Trump courts GOP insiders at low-key events in early voting states ahead of 2024 primaries

FPresident Donald Trump followed up his Saturday afternoon event in New Hampshire with a similar-style campaign stop in South Carolina.

The two stops were the former president’s first public events since formally launching his 2024 presidential bid and marked a marked departure from his typical high-profile rallies. Trump’s first event, the annual New Hampshire GOP meeting in Salem, took place in a high school auditorium. He introduced his South Carolina leadership team at a closed-door event inside the State Capitol later that afternoon. Both meetings were attended only by GOP insiders, unlike his mega-rallys attended by thousands, but Trump’s Saturday speeches followed his typical script.


“The 2024 election is our only chance to save our country and we need a leader who is ready to do it on day one. We need a fighter who can stand up to the left, who can face the quagmire, stand up to the media, stand up to the deep state,” Trump told the small crowd at the State Capitol. “May I say stand up to the RINOs? To stand up to the globalists and China, and stand up for America. And that’s what we do, stand up for America.”

The RINO joke, a reference to the term “Republican in name only,” serves as a dig at many of the political pundits Trump was talking to. The event itself took place in an extraordinary setting for the former president, who has built his political reputation by taking on the establishment.

Trump’s visits to the two early voting states highlight his efforts to shore up GOP support for his 2024 bid before other Republicans enter the primary race.

Trump said of his state leadership team, which includes South Carolina Gov. Henry McMaster and Sen.
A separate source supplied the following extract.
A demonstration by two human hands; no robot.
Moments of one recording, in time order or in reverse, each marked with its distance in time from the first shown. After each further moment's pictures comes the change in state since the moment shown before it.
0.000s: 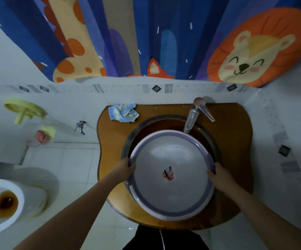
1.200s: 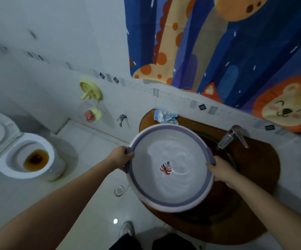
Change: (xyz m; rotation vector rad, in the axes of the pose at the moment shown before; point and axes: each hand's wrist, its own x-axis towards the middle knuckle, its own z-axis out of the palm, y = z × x) left_hand -0.130 -0.056 -0.079 -0.441 0.240 -0.206; right_hand -0.067 -0.129 0.007 -0.181 -0.098 -0.289
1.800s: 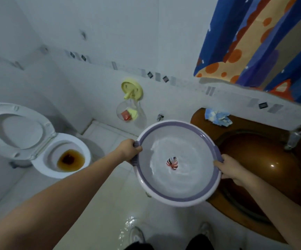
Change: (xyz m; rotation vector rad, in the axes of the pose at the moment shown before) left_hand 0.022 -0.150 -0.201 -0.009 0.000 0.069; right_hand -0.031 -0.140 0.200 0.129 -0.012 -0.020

Lindsey Graham (R-SC), “I really appreciate, I really respect these people … and the state and God bless . you. We need God’s blessings, the country is in big, big trouble. We’re going to turn around and we’re going to do it fast.”

At another point, he said he planned to keep the state’s presidential primary the “first in the South” and called it a “very important state.”
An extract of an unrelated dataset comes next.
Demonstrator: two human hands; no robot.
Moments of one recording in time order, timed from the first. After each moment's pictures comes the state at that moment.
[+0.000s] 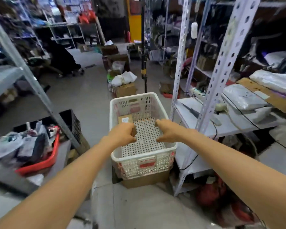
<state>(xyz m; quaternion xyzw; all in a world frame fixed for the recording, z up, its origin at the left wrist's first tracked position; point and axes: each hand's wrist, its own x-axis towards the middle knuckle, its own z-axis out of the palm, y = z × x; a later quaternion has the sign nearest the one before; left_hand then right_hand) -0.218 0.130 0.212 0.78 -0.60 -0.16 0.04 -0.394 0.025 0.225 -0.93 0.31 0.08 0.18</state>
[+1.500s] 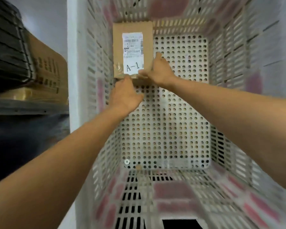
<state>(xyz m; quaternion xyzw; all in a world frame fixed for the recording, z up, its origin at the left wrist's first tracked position) 0.043 -0.169 -0.209 0.88 -0.30 -0.35 0.11 -0.006 -0.303 -0.257 -0.78 0.45 0.11 0.41</state>
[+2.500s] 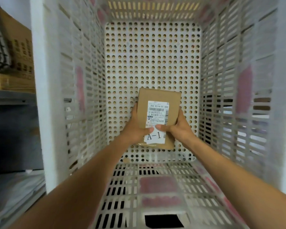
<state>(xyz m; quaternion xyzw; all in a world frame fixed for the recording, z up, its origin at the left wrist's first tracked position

The former president also dismissed media comments about his new campaign style, telling the crowd, “You know, when I announced a couple of months ago, the fake news was saying, ‘Why isn’t he campaigning? There’s d ‘there’s something wrong’. I said, “There are two years until the election, give me a break.” But we have big rallies planned, bigger than ever, the rallies are really bigger than ever because there’s a spirit like we’ve never seen before.”
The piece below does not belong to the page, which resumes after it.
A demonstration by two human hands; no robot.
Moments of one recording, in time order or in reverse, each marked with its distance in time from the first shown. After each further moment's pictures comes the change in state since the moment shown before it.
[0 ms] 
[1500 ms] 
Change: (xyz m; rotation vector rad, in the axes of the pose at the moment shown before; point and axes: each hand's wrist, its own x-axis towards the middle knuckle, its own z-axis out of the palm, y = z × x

Top Trump advisers addressed the matter in an interview with Politico in mid-January, telling the outlet that the 45th president had spent the two months since launching his bid opening a campaign headquarters, hiring staff and traveling to key main states.


“Not everything that happens in the campaign is in the public eye … There is a level of expectation that is perhaps driven by people who don’t see the campaign in perhaps the most positive light,” the adviser said Trump principal Chris LaCivita. way out. “You have to manage your resources, you have to plan, and you have to be prepared, and so all of that, we don’t advertise those aspects of creating campaigns, of organizing campaigns.”

“This campaign is going to be about the future. This campaign is going to be about issues,” Trump said to applause from those at the State Capitol. “Joe Biden has put America on the fast track to ruin and destruction, and we’re going to make sure he doesn’t get four more years.”